*** DATA ***
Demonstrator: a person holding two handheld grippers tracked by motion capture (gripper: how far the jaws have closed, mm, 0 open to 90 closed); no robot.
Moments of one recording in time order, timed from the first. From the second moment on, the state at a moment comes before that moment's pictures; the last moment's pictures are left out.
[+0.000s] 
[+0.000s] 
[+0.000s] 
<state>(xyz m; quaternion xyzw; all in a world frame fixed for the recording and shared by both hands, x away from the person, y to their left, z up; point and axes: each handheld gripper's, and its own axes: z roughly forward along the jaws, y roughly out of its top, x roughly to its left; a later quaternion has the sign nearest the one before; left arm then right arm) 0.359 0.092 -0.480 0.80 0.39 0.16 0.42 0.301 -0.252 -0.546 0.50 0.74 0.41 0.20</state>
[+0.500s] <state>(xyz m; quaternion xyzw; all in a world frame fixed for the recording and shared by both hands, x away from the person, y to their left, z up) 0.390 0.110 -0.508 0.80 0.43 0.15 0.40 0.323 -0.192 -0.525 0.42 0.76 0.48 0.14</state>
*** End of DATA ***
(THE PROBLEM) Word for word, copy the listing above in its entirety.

(EXPECTED ANSWER)
Demonstrator: a person holding two handheld grippers tracked by motion capture (gripper: how far the jaws have closed, mm, 0 open to 90 closed); no robot.
Moments of one recording in time order, timed from the first. From the second moment on, the state at a moment comes before that moment's pictures; the last moment's pictures are left out.
[+0.000s] 
[+0.000s] 
[+0.000s] 
<state>(xyz m; quaternion xyzw; all in a world frame fixed for the recording and shared by both hands, x away from the person, y to their left, z up; point and axes: each handheld gripper's, and its own axes: z roughly forward along the jaws, y roughly out of its top, x roughly to its left; a later quaternion has the sign nearest the one before; left arm then right arm) 0.359 0.092 -0.480 0.80 0.39 0.16 0.42 0.301 -0.252 -0.546 0.50 0.74 0.41 0.20</state>
[+0.500s] <state>(xyz m; quaternion xyzw; all in a world frame fixed for the recording and shared by both hands, x away from the person, y to their left, z up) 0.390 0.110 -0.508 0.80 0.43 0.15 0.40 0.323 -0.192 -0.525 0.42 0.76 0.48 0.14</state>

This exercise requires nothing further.